« Les explosifs ne lui appartiennent pas » : un groupe zimbabwéen défend Job Sikhala après son arrestation en Afrique du Sud

Maria

‘Explosives are not his’: Zimbabwean group defends Job Sikhala after his arrest in South Africa


Le Groupe de travail national démocratique (NDWG) au Zimbabwe a nié que les explosifs qui auraient été trouvés dans le véhicule du politicien de l’opposition Job « Wiwa » Sikhala lors de son arrestation à Pretoria lui appartenaient, qualifiant l’incident de suspicion d’acte criminel.

Dans un communiqué, le NDWG a déclaré que Sikhala, qui a été arrêté à Gauteng plus tôt cette semaine, a été « soumis à ce qui semble être un acte criminel présumé » lorsque le véhicule dans lequel il voyageait a été arrêté et fouillé par des membres du service de police sud-africain (SAPS).

« Au cours de la perquisition, des explosifs auraient été découverts dans le véhicule. L’honorable Sikhala a ensuite été arrêté et est actuellement détenu à la prison centrale de Pretoria », a déclaré le porte-parole du groupe, Silenkosi Moyo.

Le NDWG a déclaré que son équipe juridique était « activement engagée sur place » pour assurer la défense du chef de l’opposition.

« Nous maintenons catégoriquement que les explosifs trouvés ne lui appartiennent pas », ajoute le communiqué.

« En tant que Groupe de travail national démocrate, nous sommes indéfectiblement aux côtés de notre leader et réaffirmons notre engagement à le défendre par tous les moyens légaux disponibles. »

Le groupe a appelé le public à garder Sikhala dans ses pensées et ses prières pendant ce qu’il a décrit comme des « périodes difficiles ».

L’arrestation de Sikhala en Afrique du Sud intervient moins d’un an après sa libération au Zimbabwe, où il avait été arrêté pour incitation présumée à la violence publique. Des groupes de défense des droits et des personnalités de l’opposition avaient précédemment accusé le gouvernement de Harare de le persécuter en raison de son activisme politique.

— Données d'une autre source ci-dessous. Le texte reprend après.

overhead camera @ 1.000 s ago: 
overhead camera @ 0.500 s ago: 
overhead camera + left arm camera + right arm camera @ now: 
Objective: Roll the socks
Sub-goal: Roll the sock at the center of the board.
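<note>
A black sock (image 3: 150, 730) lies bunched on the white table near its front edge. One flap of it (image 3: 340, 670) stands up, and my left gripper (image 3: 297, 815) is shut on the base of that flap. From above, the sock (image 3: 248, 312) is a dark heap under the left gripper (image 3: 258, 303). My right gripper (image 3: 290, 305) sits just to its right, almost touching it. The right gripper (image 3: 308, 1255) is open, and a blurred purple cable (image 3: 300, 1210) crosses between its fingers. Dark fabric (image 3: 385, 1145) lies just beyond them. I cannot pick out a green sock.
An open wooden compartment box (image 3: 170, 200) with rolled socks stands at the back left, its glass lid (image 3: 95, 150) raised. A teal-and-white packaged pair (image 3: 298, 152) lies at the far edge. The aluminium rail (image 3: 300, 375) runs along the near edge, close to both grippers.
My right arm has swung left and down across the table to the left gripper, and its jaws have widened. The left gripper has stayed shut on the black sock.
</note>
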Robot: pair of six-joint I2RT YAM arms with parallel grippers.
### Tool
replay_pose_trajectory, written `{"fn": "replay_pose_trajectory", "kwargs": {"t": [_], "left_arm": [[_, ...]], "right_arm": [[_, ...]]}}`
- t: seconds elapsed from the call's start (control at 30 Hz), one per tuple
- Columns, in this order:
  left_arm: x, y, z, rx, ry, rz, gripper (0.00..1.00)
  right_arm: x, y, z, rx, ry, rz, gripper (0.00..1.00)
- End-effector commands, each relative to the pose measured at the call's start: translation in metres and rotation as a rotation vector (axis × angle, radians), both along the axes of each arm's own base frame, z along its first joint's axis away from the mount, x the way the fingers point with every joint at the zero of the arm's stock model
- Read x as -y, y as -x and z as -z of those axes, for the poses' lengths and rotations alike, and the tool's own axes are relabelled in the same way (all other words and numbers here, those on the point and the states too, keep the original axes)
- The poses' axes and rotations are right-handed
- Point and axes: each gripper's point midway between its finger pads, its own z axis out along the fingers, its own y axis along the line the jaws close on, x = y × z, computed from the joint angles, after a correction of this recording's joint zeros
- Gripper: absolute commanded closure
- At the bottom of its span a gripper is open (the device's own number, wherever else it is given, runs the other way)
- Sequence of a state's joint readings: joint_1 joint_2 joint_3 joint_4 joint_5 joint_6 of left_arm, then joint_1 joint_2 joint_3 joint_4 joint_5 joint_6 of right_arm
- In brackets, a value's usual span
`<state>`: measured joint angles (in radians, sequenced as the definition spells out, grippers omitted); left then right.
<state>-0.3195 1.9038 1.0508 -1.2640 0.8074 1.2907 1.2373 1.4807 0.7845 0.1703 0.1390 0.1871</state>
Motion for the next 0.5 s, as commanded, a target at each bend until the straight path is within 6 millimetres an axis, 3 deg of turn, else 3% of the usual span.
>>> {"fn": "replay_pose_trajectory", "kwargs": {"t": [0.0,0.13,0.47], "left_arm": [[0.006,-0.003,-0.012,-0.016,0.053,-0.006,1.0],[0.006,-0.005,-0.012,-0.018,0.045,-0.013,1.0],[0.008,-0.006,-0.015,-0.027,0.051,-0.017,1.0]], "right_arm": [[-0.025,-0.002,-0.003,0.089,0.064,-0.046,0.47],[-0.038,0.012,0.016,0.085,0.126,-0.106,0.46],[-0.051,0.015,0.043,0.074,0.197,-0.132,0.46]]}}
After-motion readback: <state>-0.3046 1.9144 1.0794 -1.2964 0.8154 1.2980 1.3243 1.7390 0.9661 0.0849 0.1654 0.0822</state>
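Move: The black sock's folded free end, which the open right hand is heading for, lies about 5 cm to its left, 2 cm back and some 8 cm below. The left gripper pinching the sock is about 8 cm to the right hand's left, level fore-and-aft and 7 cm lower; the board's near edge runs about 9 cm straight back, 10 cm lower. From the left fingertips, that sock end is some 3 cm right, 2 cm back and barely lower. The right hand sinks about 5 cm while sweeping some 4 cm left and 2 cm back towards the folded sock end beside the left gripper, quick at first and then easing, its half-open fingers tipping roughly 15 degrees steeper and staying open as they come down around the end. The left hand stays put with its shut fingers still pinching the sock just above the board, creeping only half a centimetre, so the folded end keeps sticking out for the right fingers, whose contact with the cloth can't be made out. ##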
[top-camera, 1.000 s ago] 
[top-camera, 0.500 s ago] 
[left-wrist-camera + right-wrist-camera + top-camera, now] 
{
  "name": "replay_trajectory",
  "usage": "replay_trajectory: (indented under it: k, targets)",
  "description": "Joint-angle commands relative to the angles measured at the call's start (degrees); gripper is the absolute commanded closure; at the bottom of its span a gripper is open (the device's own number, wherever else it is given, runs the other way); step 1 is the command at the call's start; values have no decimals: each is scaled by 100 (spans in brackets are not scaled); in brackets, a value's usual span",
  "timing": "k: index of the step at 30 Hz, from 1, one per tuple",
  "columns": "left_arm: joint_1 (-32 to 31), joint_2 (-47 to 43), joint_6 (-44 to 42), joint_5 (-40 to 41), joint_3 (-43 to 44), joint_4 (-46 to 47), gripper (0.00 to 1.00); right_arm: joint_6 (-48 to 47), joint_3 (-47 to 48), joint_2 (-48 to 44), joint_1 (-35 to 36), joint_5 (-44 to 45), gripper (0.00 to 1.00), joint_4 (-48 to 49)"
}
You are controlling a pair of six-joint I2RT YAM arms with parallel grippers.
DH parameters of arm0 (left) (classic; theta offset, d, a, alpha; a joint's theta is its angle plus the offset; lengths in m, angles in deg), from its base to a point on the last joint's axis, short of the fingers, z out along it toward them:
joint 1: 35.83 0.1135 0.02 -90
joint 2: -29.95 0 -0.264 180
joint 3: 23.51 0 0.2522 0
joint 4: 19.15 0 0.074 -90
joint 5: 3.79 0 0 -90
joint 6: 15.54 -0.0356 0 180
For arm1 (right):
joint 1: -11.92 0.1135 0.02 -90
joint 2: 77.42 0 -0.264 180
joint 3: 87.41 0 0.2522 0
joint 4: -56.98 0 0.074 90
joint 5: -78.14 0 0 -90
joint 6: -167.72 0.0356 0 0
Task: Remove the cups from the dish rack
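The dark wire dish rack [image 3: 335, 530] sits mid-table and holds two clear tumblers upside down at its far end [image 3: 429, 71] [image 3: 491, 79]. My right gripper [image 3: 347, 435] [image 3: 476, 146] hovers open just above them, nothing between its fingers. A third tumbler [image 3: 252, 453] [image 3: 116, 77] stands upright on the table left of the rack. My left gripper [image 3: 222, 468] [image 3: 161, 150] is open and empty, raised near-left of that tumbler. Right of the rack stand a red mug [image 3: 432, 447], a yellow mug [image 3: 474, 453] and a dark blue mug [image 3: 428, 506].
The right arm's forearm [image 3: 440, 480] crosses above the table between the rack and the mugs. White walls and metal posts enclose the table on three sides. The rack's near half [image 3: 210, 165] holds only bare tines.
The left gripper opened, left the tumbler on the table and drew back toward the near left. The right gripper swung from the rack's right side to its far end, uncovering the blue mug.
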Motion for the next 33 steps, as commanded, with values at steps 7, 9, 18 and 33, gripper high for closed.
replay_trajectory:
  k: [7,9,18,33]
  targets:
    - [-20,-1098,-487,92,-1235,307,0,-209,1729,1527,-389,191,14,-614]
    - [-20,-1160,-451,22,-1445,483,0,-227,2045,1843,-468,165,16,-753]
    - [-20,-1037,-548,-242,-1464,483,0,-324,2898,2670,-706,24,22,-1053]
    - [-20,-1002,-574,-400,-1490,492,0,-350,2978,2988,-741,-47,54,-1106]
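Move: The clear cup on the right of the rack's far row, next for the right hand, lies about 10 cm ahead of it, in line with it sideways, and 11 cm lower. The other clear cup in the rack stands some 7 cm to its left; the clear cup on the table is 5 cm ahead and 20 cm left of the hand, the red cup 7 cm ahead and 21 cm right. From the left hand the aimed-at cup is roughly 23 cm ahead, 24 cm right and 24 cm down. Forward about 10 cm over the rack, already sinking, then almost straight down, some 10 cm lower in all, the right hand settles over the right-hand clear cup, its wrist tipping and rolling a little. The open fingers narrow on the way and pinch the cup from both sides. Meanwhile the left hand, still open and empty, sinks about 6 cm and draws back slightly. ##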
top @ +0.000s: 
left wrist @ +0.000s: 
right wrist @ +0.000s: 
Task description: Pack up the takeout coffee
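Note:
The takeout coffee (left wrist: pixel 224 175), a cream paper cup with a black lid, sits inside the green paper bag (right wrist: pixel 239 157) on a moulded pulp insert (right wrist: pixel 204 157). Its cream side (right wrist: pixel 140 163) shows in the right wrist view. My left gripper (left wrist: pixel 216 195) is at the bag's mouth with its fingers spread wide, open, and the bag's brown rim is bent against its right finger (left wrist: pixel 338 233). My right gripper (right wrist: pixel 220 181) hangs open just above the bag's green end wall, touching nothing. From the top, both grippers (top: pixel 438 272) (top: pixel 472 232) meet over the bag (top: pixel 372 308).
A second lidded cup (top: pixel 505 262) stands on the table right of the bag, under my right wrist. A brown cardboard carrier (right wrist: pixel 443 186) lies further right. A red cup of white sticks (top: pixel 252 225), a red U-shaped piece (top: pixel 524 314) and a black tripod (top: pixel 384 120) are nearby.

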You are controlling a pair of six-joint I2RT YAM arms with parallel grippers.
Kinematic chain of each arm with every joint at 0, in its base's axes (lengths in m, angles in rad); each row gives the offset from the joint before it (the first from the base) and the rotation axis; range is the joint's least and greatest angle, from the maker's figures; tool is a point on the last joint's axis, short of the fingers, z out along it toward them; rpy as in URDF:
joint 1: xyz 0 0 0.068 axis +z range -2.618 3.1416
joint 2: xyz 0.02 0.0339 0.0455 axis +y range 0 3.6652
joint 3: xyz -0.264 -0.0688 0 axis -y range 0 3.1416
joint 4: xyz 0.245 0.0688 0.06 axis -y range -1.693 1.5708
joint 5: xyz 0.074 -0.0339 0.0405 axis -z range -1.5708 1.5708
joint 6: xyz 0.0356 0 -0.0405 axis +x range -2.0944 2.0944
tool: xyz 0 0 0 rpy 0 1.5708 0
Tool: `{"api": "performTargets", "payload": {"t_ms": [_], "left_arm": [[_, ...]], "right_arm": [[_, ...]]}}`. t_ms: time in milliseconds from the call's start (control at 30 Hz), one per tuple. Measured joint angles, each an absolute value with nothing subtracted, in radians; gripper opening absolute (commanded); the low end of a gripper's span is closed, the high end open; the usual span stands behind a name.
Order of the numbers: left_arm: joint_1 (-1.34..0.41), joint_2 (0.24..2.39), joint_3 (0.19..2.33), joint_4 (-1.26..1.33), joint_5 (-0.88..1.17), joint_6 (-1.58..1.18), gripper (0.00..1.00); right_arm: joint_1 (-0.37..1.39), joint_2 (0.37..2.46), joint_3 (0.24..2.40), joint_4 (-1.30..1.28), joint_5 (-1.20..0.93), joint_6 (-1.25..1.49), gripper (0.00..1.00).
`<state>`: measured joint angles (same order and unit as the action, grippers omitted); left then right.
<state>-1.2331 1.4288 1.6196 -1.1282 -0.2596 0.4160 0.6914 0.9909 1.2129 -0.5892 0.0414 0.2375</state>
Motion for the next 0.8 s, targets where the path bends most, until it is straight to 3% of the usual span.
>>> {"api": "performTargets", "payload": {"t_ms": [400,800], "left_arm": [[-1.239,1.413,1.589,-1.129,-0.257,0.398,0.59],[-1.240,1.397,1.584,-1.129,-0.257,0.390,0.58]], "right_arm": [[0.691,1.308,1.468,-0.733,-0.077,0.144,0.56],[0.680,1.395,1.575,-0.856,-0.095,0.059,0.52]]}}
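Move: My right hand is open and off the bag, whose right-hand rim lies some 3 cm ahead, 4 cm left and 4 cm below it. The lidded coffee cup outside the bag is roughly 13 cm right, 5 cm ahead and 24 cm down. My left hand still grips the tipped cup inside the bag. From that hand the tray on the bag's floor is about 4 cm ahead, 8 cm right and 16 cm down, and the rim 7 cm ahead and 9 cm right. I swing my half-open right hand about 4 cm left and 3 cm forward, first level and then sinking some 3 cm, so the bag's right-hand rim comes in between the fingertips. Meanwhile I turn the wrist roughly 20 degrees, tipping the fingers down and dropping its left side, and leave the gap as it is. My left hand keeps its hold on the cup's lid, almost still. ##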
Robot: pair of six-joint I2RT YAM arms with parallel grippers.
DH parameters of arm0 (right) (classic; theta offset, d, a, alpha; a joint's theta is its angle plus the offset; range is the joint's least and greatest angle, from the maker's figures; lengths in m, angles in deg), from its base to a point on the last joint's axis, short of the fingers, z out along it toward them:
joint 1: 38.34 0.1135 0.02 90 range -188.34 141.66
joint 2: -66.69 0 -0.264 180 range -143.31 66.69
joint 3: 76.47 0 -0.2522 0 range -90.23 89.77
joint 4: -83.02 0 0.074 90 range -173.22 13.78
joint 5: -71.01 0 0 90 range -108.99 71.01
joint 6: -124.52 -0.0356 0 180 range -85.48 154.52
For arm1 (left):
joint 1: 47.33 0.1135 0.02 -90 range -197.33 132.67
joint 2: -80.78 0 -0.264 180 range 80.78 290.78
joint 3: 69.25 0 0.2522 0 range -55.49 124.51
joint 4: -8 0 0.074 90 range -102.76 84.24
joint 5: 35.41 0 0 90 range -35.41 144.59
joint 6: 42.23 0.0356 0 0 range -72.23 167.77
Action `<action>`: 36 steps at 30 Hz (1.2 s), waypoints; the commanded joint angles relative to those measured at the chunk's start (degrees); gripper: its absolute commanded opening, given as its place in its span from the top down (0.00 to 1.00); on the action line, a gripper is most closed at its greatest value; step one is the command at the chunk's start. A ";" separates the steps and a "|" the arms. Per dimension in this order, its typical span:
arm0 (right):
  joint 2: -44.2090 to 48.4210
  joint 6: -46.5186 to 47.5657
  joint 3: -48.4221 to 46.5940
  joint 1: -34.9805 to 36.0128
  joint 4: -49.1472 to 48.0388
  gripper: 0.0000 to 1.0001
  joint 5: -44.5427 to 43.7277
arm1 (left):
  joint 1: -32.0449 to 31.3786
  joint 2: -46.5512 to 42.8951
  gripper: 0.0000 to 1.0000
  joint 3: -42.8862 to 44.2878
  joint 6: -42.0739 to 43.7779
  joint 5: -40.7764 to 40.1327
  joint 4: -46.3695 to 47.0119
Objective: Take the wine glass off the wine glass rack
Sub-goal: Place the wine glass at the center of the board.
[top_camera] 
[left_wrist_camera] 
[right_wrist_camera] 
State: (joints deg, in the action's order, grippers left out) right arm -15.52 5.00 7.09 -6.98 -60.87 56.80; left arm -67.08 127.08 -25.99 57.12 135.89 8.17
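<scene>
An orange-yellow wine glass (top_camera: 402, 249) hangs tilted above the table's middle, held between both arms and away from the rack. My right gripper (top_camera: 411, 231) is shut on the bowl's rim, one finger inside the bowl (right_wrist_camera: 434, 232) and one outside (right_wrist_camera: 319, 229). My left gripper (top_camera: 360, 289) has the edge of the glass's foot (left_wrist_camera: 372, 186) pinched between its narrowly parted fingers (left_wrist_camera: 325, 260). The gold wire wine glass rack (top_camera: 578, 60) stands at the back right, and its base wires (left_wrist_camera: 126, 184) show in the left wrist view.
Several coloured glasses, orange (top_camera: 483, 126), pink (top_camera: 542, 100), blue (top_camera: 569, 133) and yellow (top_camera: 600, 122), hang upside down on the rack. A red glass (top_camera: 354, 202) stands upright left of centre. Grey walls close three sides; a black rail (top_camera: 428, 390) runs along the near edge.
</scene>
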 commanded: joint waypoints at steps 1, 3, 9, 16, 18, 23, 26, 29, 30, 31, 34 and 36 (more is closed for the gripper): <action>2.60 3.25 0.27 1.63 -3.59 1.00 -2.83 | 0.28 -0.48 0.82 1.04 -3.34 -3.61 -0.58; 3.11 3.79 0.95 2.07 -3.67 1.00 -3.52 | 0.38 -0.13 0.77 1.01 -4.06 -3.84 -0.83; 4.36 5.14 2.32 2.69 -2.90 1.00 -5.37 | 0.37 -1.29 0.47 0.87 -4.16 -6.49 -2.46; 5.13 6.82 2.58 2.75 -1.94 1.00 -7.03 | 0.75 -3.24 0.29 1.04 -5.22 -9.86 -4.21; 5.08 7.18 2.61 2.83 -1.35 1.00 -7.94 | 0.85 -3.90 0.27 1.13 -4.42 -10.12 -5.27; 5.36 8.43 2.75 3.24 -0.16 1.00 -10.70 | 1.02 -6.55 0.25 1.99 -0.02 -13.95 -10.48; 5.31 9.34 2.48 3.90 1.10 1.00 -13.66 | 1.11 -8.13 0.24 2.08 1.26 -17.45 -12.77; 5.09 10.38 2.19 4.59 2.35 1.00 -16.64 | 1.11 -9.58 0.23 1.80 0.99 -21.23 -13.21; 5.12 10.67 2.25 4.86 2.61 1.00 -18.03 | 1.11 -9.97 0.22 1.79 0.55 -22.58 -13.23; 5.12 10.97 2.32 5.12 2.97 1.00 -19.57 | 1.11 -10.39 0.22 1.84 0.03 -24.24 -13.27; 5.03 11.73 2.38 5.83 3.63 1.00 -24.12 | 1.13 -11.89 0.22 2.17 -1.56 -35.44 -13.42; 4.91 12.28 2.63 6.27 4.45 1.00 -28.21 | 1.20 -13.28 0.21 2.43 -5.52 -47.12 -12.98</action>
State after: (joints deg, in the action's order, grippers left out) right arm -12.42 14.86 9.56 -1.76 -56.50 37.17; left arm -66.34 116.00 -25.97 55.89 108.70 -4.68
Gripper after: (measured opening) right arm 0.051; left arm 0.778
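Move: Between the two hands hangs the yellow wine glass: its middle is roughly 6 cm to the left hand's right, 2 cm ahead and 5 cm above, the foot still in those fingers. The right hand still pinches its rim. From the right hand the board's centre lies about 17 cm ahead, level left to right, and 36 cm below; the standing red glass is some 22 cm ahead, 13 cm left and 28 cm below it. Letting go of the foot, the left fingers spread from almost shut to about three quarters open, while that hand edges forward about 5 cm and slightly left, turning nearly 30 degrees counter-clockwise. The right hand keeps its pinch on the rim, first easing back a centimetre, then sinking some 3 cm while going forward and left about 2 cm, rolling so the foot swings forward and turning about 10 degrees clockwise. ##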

Sikhala reste l’un des critiques les plus virulents du Zanu PF, continuant de dénoncer la corruption et les violations des droits humains au Zimbabwe.

Sa dernière arrestation a suscité de nouvelles inquiétudes parmi les Zimbabwéens de la diaspora et soulevé des questions sur les circonstances de sa détention en Afrique du Sud.

D’autre part, d’autres secteurs de la société zimbabwéenne accusent Sikhala d’être impliqué dans des activités criminelles et célèbrent son arrestation à Pretoria.